European Beer Bloggers Conference 2011, Top Tastings 2011
ABV: 4.4%
Origin: Plzeň, Plzeňský kraj, Czech Republic
Website: www.prazdroj.cz
The second word in the name of this famous Bohemian brewery — Plzeňský Prazdroj in Czech, Pilsner Urquell in German — means ‘original source’, and with some justification. The clear golden hop-accented lager that eventually became the most recognised beer style in the world was first perfected here in 1842. The term ‘Pils(e)ner’ literally means ‘of Plzeň’, from the city’s German name Pilsen.
While the rest of the world did a good job of producing ever more degraded imitations, Pilsner Urquell long remained a beacon of excellence, but has faced accusations of loss of character since current owner SAB-Miller took over and streamlined the brewing process. Personally, while I’ve recognised its principal product as a superior example of a dry golden lager at a relatively low strength for the style of 4.4% ABV, the regularly available filtered and pasteurised version impresses me less than a number of other mainstream golden Czech lagers.
But here is a special treat that really does do justice to the brewery’s pedigree as the original source. Some pubs in the Czech republic, including a number in Prague, stock an unpasteurised draught version of Prazdroj known as tankový which is notably superior. This kvasnicový version is rarer still, usually found only on the brewery tour and in one or two specially favoured outlets in Plzeň. It’s very fresh draught beer that’s been filtered then reseeded with fresh yeast and dosed with unfermented wort so it can be served draught under its own CO2 pressure — which, if you’re not a purist about prefiltering, pretty much counts as cask beer.
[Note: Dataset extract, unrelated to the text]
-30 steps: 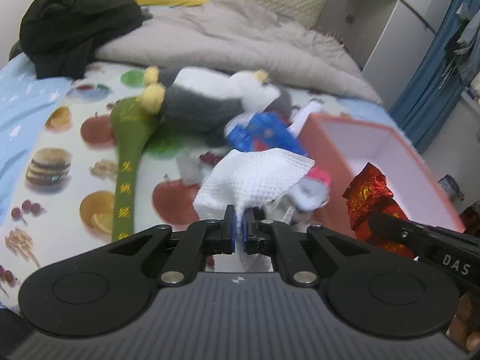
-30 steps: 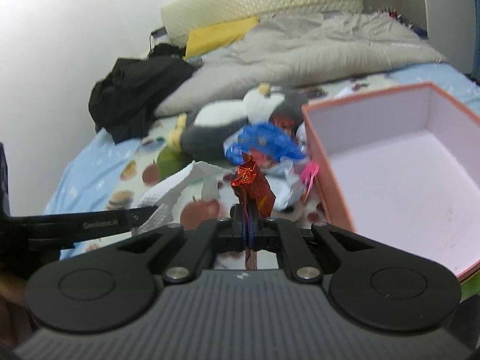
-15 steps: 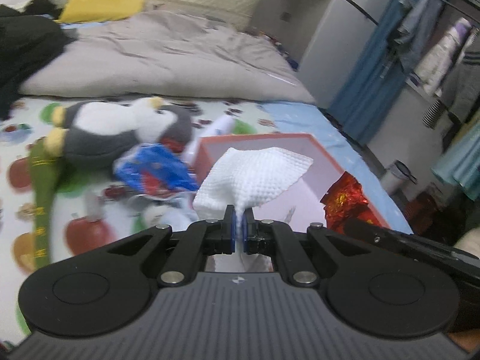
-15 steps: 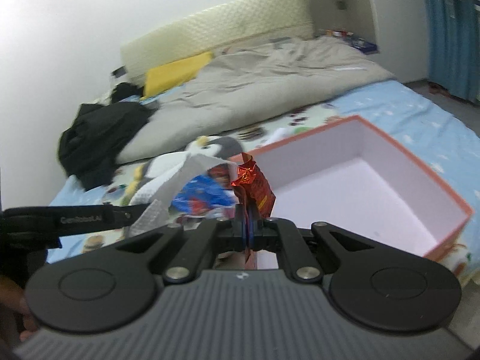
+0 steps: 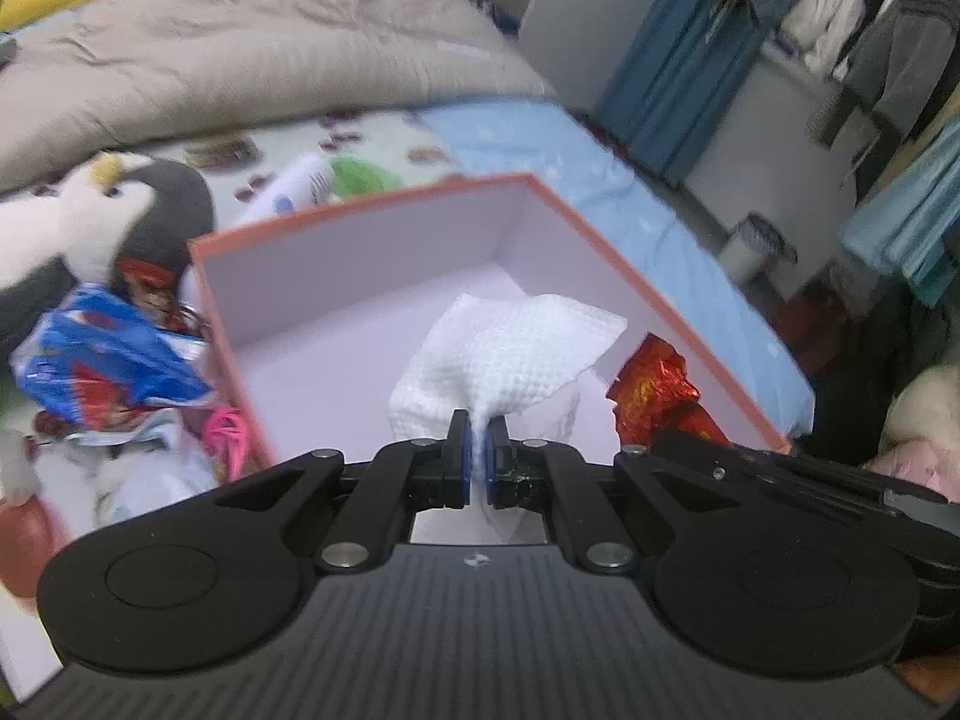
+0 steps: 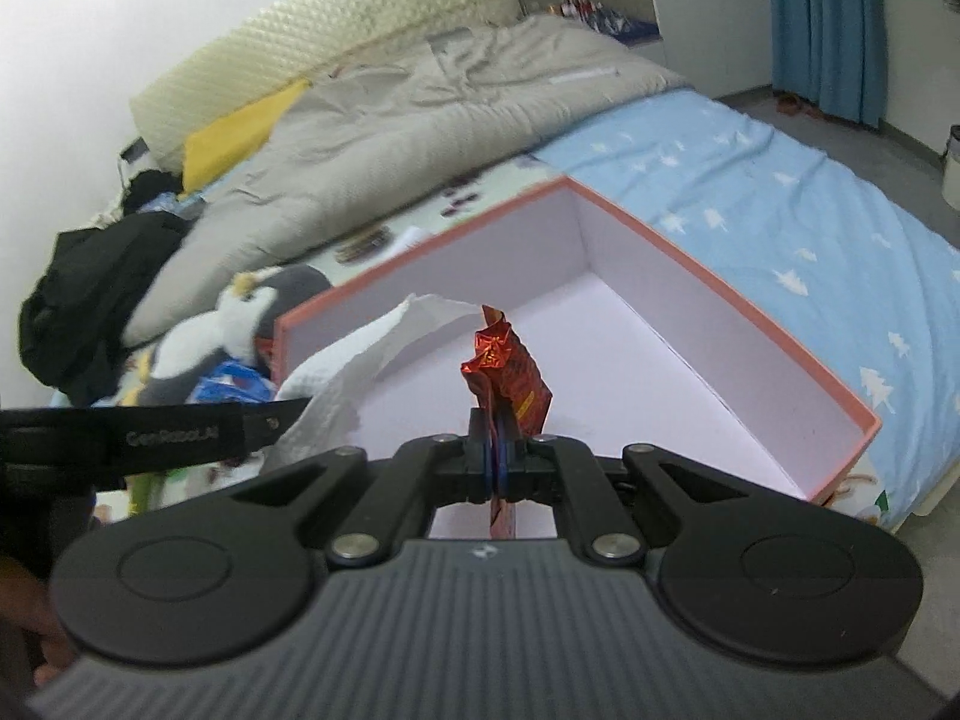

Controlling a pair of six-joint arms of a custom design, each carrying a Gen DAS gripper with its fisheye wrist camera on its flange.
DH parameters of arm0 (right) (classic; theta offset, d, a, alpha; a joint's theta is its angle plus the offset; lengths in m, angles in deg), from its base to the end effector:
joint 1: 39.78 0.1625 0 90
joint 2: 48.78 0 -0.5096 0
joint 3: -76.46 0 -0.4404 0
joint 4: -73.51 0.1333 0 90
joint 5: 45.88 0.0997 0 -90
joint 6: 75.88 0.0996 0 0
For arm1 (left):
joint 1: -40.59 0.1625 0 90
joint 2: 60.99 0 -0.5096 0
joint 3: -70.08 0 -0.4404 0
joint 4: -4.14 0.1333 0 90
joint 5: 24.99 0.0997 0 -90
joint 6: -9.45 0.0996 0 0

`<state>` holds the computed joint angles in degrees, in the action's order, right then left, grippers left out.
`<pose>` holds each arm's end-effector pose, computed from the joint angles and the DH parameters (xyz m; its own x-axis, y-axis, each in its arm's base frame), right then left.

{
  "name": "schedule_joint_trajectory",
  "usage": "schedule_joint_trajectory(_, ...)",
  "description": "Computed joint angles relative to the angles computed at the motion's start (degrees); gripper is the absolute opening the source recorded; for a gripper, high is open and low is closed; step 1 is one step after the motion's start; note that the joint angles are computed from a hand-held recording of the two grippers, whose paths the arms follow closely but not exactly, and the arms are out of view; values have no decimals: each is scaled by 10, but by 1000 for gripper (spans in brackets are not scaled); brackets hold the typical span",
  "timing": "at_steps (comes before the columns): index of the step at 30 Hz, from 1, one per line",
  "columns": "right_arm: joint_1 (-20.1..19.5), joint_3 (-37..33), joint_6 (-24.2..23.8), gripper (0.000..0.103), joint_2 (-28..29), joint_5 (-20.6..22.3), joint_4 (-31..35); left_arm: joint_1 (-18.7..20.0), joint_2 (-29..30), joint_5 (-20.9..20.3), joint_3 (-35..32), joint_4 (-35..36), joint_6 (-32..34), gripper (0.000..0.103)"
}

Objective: Organize soft objects
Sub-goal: 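Release the tissue from the left tool into the pink box while the right tool drops the wrapper, then withdraw both tools from the pink box toward the plush pile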

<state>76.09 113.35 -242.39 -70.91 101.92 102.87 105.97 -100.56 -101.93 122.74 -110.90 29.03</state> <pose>0.4222 -0.7584 0.1337 -0.7948 0.4515 0.4054 -0.1217 0.5358 -0.8355 -0.2497 -0.9189 0.3131 -0.7161 0.6403 -0.2777 0.6873 0.7162 -0.1210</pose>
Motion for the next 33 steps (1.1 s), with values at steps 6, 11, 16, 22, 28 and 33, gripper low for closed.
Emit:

The brewery’s own head brewer Václav Berka treated delegates to this delight at the European Beer Bloggers Conference in London in May 2011, with supplies that were only a few days old. Some of it was from aluminium but some came from one of the brewery’s own wooden barrels, tapped with due theatricality and a certain amount of splashing by Václav himself.
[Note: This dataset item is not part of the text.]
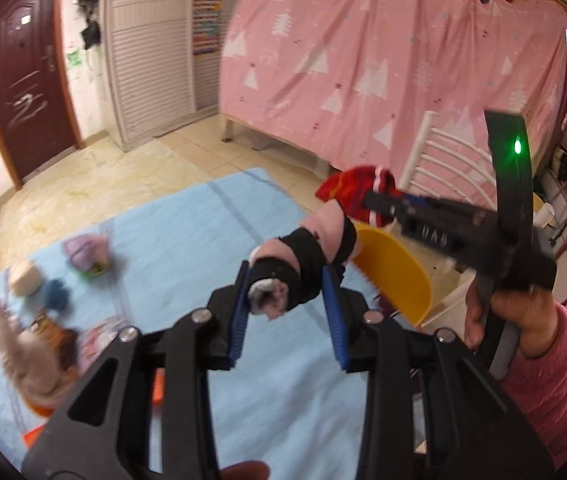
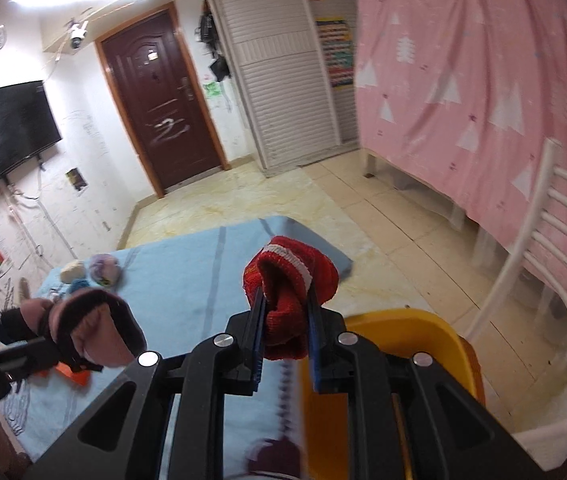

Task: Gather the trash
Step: 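Carry the red hat and glove over the yellow bin and release both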

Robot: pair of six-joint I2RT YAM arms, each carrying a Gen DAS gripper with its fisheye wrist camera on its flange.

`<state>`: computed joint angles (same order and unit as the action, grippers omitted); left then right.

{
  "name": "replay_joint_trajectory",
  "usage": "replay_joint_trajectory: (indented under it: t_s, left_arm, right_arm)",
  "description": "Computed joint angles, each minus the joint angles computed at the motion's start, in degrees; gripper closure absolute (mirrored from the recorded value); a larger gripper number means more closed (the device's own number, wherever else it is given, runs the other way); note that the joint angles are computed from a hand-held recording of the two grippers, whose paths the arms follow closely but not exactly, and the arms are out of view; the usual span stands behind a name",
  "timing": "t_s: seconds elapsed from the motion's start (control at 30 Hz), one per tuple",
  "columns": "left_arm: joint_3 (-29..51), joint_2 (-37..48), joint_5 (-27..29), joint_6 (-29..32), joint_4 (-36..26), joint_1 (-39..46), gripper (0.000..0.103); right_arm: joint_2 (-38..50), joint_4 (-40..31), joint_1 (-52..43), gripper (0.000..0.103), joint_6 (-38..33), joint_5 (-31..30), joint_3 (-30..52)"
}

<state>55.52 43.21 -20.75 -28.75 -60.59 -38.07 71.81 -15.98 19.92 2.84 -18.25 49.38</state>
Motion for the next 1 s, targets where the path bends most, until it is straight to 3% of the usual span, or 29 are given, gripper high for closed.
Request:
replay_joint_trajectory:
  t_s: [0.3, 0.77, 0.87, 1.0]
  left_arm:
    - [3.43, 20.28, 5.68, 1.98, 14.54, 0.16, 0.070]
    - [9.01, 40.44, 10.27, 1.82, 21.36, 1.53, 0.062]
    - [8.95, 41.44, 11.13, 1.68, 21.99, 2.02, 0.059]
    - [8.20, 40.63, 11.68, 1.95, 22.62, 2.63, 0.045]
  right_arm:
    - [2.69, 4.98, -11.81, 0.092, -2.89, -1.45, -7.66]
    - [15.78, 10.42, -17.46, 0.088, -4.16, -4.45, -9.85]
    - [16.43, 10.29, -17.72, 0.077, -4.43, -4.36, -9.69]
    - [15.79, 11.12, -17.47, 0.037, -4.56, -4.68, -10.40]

This lively and very hazy blond beer had a very fine and generous foamy white head. Hops, from Žatec of course, were obvious on a rich and fecund aroma with a farmyard note. The palate was crisp and immediately hoppy and bitter, quite steely at first and tingling on the tongue over a notably firm and very lightly and delicately honeyed malt. A burry bitterish finish lingered with firmly resinous lettuce and pepper, moreishly balanced by the fine malt beneath.
A fellow delegate, Flemish master beer sommelier Marc Stroobandt, commented that it was a great example of the classic Czech pils profile, which should go bitter — malty — bitter in the mouth, rather than the milder German (and world) interpretation that goes malty — bitter — malty. Certainly the upfront hopping was remarkable, particularly since the bitterness remained so well controlled. It’s a shame the beer doesn’t appear more commonly in this form as it could seriously raise the bar of lager appreciation.
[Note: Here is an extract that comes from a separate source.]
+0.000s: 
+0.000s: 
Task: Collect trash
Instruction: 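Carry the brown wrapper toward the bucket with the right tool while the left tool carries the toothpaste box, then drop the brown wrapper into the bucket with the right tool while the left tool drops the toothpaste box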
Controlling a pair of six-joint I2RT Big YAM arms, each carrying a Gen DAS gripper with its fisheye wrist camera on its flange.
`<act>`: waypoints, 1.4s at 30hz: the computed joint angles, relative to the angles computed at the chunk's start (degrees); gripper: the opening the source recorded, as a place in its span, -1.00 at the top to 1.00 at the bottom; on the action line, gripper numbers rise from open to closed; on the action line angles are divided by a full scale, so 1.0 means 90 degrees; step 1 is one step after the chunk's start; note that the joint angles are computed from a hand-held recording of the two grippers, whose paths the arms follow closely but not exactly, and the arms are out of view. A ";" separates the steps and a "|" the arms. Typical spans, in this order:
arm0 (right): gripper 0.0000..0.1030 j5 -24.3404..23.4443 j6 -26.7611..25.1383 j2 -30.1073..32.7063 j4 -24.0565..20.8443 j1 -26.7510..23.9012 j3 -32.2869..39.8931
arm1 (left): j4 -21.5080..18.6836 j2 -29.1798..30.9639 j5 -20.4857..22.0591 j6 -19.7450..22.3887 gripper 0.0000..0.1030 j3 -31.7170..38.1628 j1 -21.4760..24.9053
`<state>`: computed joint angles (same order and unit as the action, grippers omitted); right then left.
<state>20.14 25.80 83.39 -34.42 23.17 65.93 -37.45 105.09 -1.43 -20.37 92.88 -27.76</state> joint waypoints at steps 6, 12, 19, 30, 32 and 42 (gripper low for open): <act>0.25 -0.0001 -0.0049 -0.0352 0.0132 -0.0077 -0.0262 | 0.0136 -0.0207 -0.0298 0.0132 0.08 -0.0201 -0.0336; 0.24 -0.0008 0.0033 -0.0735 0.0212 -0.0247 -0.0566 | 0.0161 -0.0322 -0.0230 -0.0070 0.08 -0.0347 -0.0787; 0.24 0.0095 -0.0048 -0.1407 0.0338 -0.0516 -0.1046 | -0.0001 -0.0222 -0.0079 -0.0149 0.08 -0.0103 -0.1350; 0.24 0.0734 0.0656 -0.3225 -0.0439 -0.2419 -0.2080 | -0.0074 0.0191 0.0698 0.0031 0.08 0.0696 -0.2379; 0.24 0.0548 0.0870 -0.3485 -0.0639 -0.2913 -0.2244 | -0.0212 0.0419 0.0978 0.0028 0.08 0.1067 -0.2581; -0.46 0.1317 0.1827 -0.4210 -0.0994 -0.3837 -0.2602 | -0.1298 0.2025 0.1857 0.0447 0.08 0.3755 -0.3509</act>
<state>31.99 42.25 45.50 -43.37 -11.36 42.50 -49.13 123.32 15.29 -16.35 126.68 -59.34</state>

Read more about this beer at ratebeer.com: http://www.ratebeer.com/beer/pilsner-urquell-kvasnicovy/44956/
Man, what a way to make everyone jealous! 🙂
Regarding your last paragraph, I’ve never heard, say, Jever or Flensburger accused of not being bitter enough… in other words, there’s quite a variety in Geman pilsners, though I would be surprised if any of them reached the heights of unfiltered, unpasteurized Urquell — it’s called “original source” for a reason, after all.
Definitely agree with you about Jever, Gerrit, but it was a generalisation — perhaps ‘Bavarian pilsners’ would have been more accurate. It really was quite remarkable the way the beer was bitter in the mouth right from the start.